Medea’s family is not connected merely by blood, but instead spans several generations and many different cultures, bringing in people “from all these tribes from Lithuania, Georgia, Siberia, and Central Asia.” Her kin are not all biologically related to her, which creates a family united out of desire rather than just necessity. Due to this, byt becomes a welcome part of “family life” rather than a draining chore done under obligation.

On her way to visit an old friend in Tashkent, Medea catches a ride to the train station in Rostov. After the men drop her off, she realizes

why the cloth with the daisy pattern had seemed so familiar: it was her own curtain, which she had given to Nina […] thirty years ago […] the young men were the children of the girl whose burn Medea had treated that night. Medea smiled to herself and felt reassured. Despite being so much more crowded and having so much more hustle and bustle, the world still functioned in its old way, the way she understood, with small miracles happening, people coming together and parting, and all of it forming a wonderful pattern.

Family in the world of Medea and Her Children expands beyond biological connection, creating an interconnected network of people from different geographical and cultural spheres.
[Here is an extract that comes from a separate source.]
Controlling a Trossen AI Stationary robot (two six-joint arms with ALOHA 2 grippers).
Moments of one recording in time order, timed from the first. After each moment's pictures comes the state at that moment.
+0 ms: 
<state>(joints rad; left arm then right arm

Family, along with the structure of religion, act as two points of stability within the narrative. What seems to emerge, then, is a revival of pre-Revolutionary spirituality that emphasizes the private over the public, and a desire to erase the cultural divisions that emerged during the Soviet era, in which the government classified people as either ethnic Russians or “others.”

However, one aspect of Medea’s combination of byt and bytie extends to a loftier place than routine or humanity: the serenity of nature: “The heavy mood of her journey, which she had seemed to be carrying on her shoulders," the narrator writes, "was washed away by the gentle waves of the morning breeze.” It’s in these moments that I, personally, find the spiritual power of the everyday at its strongest. Ulitskaya’s descriptions of cooking, laundering, and cleaning are offset by the power of nature’s ability to freeze a moment and direct attention to a world above and beyond material drudgery.

This is a spiritual power meant in the most secular way possible. It is spiritual only in that it literally raises the focus from toil and the sticky underfoot minutiae of life to the greater world: Fold the laundry and bask in the warmth of the sun on your face, Ulitskaya seems to recommend. Of course, if that does not soothe, you can always switch tactics and take a page from Frank Costanza with a yell of “serenity now!”